# Design decisions & operational war stories

> The engineering substance behind the README claims — written for a technical reader.
> Everything here was learned by *operating* the system in production, not just building it.

## 1. Signal-driven rescoring (the core economic decision)

**Problem:** 4,751 companies × daily LLM re-evaluation = unaffordable and pointless (most
companies change nothing in a given week).

**Decision:** an append-only changelog + signal queue. Daily collectors (news watcher, job
monitor) emit events — funding, hiring, news, partnership. A weekly signal processor re-scores
*only* companies with fresh events, logging every score change with its trigger.

**Result:** ~5% the cost of full-refresh — and the latency record is the same mechanism: a
hiring-surge signal re-scored BirdyChat 22 days before its round was announced. Watching deltas
is simultaneously the cheap design and the early-warning design.

## 2. Verification as a hard gate (anti-hallucination)

- LLM-suggested LinkedIn URLs were ~90% broken (models construct plausible slugs). Fix: a
  verification cascade — (1) HTTP GET + page-content match on the LLM's URL (HEAD is useless;
  LinkedIn returns 200 for any slug), (2) website-domain-derived slug, (3) site-restricted
  search, (4) honest "Not found". Never guess.
- Geo-verification before insert: every candidate's HQ country is verified before it enters a
  country file; rejections are logged with reasoning.
- Score-change explanations ("Why Δ") are LLM-generated with an explicit instruction: if the
  delta is just thinner context at re-evaluation, *say so* — never invent a reason.

## 3. Conservative auto-cleaning (a lesson in restraint)

First version of company-name normalization made 969 automatic changes — and broke real names
("Labs of Latvia" → "Labs of"; "ZEN.COM" → "Zen.Com"). Rewrite: only clean when a legal suffix
is positively detected (s.r.o., Sp. z o.o., ТОО, MChJ…), transliterate only pure-Cyrillic names,
leave everything else untouched. 513 changes, zero false positives. **Aggressive cleaning
optimizes the metric; conservative cleaning preserves trust.**

Cross-script dedup: the dedup key transliterates Cyrillic *before* the alphanumeric strip, so
«Иннотех» and "Innotech" collapse to one company.

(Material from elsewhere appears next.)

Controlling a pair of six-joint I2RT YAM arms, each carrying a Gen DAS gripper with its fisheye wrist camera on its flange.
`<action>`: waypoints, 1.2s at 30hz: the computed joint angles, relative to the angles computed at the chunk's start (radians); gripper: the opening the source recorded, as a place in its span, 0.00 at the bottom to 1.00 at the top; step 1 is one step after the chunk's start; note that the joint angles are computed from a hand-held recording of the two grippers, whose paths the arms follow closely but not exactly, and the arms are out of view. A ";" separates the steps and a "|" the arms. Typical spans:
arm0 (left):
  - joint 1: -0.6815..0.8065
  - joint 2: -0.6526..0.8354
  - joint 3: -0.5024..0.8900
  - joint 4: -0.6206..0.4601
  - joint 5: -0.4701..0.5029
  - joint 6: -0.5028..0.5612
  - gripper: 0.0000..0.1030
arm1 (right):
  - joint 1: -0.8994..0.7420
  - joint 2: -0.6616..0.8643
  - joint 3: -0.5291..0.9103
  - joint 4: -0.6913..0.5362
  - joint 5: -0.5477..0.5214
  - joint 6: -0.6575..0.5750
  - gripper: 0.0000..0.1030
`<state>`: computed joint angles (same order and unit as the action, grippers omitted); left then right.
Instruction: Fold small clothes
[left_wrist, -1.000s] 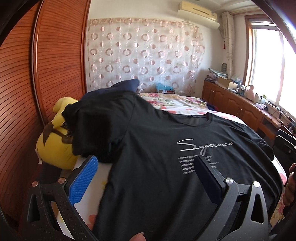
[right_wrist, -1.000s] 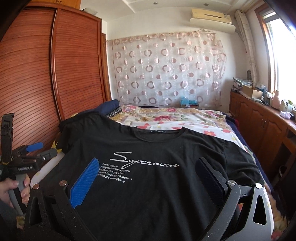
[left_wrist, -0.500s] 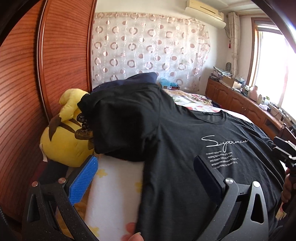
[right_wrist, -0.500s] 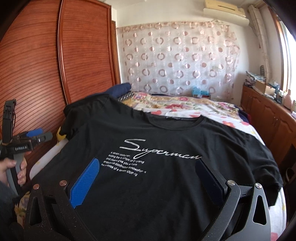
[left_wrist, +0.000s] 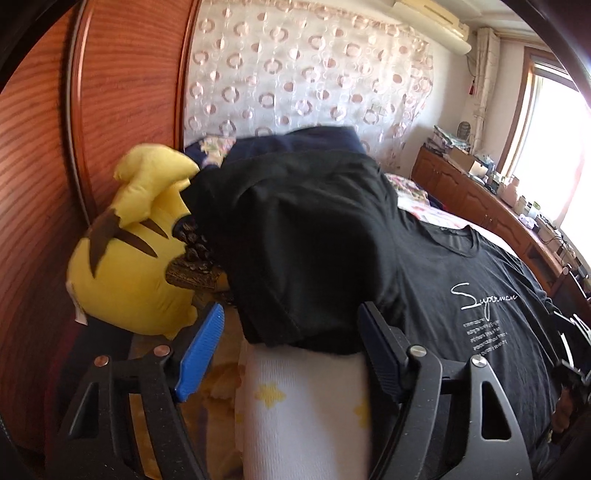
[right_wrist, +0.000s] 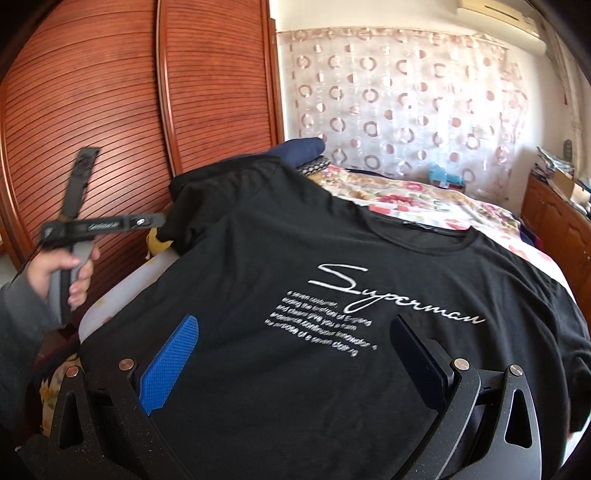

## 4. Human data is sacred

The team annotates rows (account owner, comments) directly in the dashboards. Sync scripts read
those columns before every rebuild and write them back after. Any new automated column lands to
the right of the human ones. In months of daily rebuilds, no annotation was ever lost — which is
the difference between "a tool the team tolerates" and "a tool the team trusts."

## 5. Failure modes hit in production (and fixes)

| Failure | Root cause | Fix |
|---|---|---|
| Countries silently vanishing from the daily digest | Dead RSS feeds produce no file → structurally absent, not "0 items" | Health checks + always render every country, quiet days marked explicitly |
| Dashboard tab wiped empty | clear-then-write pattern + API rate-limit (429) between the two calls | Safe-replace: write first, trim tail only on success, retry with backoff — old content survives failures |
| Stale columns beyond column Z | Tail-clear range hardcoded to `A:Z`; the tab had grown to 32 columns | Compute clear-range from actual column count |
| Enrichment overwriting a parallel backfill | Both scripts load CSV at start, write at end — last writer wins | Sequence, never parallelize writers: enrich → dedup → backfill → publish |
| Cron jobs silently doing nothing | System Python lacked third-party deps; scripts "ran" and failed quietly | Pin the interpreter path; pipeline self-reports per-stage status to a daily status file |
| Registry pollution (Uzbekistan) | Foreign companies register in the local IT park purely for tax benefits | LLM-batch foreign-origin classifier with conservative defaults + backup-before-delete |

## 6. Things deliberately NOT built

- **Copilot-agent-as-pipeline** — prototyped, measured, rejected: a chat agent answers from one
  live web pass and won't execute a multi-step pipeline reliably. It's a front door. (Full
  reasoning in [PRD.md](PRD.md).)
- **Aggressive global dedup/cleaning passes** — see §3.
- **Duplicate "shadow rows"** for companies that relocated across tracked countries — one row,
  one owner country, relocation captured as fields. Schema simplicity beat completeness theater.
- **A new UI** — the team already lived in Sheets/Excel; adoption beat elegance.